3.4 Download and graph a city’s median income
quantmod includes a function that lets you import data directly from the U.S. Federal Reserve – more specifically the St. Louis Federal Reserve’s FRED database.
I went to FRED at https://fred.stlouisfed.org and searched for “median household income for San Francisco.” This wasn’t to get the data, but to find out which table contains the data. The URL for FRED’s “Estimate of Median Household Income for San Francisco County/City, CA.” was https://fred.stlouisfed.org/series/MHICA06075A052NCEN. The character/number string after fred.stlouisfed.org/series/ was what I needed; it’s the St. Louis Fed’s symbol for this data.
You may want to do the same search, so you can copy the MHICA06075A052NCEN portion of it into your clipboard from the FRED url instead of typing it manually.
Now try running the following code (I’ll explain it in a bit) for some instant R gratification (gRatification?). Being able to paste MHICA06075A052NCEN from your clipboard should make this less onerous.
sfincome <- getSymbols("MHICA06075A052NCEN", src="FRED", auto.assign = FALSE)
names(sfincome) <- "Income"
dygraph(sfincome, main = "San Francisco Median Household Income")
You should see a graph that looks like Figure 3.3 in the Viewer tab of RStudio’s lower right pane.
The zoom button above the graph on the left will open the pane into a larger window. The icon showing an arrow pointing to the upper right will open the graph in a browser window (in the image above, it’s the icon directly over sco in San Francisco).
The graph is interactive. If you move your mouse from left to right anywhere on the graph, you’ll see information about the closest underlying data point in the top right of the window. And if you click and drag from left to right inside the graph to define a portion of it - say from 2000 to 2010 - the graph will zoom in. (Double-clicking zooms out again, or you can always refresh the page.) This graph can be saved as an HTML “widget” or exported to a static JPG or PNG image using the RStudio Export menu item in this Viewer pane.

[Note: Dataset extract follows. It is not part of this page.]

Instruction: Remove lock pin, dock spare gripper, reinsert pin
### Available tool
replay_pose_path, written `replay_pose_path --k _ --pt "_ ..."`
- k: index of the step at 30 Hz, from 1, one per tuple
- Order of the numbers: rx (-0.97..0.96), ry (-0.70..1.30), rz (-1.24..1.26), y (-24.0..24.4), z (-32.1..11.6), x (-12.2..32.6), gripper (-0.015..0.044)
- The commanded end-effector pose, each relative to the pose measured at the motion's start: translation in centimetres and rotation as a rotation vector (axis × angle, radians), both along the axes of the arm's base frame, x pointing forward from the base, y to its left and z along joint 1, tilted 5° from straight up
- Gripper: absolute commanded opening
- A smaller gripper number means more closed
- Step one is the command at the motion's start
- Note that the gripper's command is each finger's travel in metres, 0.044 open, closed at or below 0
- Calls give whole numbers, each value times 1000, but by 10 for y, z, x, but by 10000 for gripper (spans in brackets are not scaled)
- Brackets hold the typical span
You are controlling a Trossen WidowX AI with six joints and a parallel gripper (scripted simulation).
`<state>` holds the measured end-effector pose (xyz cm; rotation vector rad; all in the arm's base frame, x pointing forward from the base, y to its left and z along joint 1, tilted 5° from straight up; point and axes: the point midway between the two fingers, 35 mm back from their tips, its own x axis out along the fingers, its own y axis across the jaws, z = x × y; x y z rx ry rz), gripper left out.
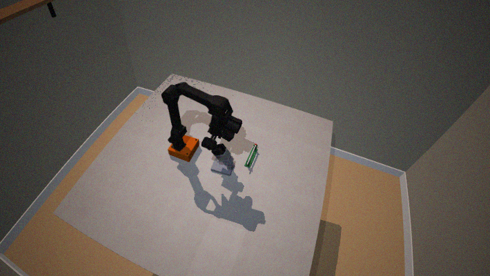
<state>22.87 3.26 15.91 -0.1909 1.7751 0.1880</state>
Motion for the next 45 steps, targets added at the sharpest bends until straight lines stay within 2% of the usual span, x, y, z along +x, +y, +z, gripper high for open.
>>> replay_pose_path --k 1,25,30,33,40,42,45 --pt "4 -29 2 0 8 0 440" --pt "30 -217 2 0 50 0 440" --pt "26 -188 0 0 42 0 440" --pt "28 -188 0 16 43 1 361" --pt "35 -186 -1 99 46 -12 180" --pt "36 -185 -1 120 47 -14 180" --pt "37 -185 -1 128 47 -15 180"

To save this graph as an HTML widget, first store it in an R variable, such as sfmediangraph <- dygraph(sfincome, main = "San Francisco Median Household Income")
. Next, install the htmlwidget package with install.packages("htmlwidgets")
and load it with library("htmlwidgets")
. Finally, use the saveWidget()
function to save your sfmediangraph object to a file, such as
Find the sfmediangraph.html file on your computer and open it in a browser. You should see the same interactive HTML graph as you saw in RStudio, but it is now reusable on another Web site.
If by any chance you’re thinking “This looks like a Web graphic I could make with JavaScript,” you’re right. The dygraphs package is an R wrapper for a JavaScript library, also called dygraphs. But with the R package, you can generate dygraphs JavaScript completely in R.
Now, the explanation of the code that I promised:
The first two lines load the quantmod and dygraphs packages into your current working session.
The third line uses quantmod’s getSymbols() function to pull data from an external source. The function takes two “arguments” – options that the function needs to do its job. That first argument, “MHICA06075A052NCEN”, is the symbol (the one we looked up at FRED) for retrieving data we want. The second argument, src=“FRED”, sets the data source to FRED, the St. Louis Federal Reserve’s database. And you saw “autoassign = FALSE” in the previous section.
If you check the structure of this sfincome object with str(sfincome)
, you’ll see that it’s a special type of R object dealing with time series. Data starts in 1989, and those NA data listings you see stand for “Not Available,” meaning that some points are missing (which you probably noticed on the graph).
The name of the lone data column with the median-income data is “MHICA06075A052NCEN”. The data column title shows up on the graph, and I don’t like that character string as my data label. So, in the fourth line, I change the name of that data column to “Income” with names(sfincome) <- "Income"
. You can also run names() on an R object without the assignment operator, such as names(sfincome)
, to see existing names.
(If you’re wondering why no name for the date column shows up, that’s how R time series are structured.)
The third line creates the graph, using the dygraph() function from the dygraphs package. The first argument, sfincome, tells dygraph what data set to graph. The second argument, main, is just the headline for the graph.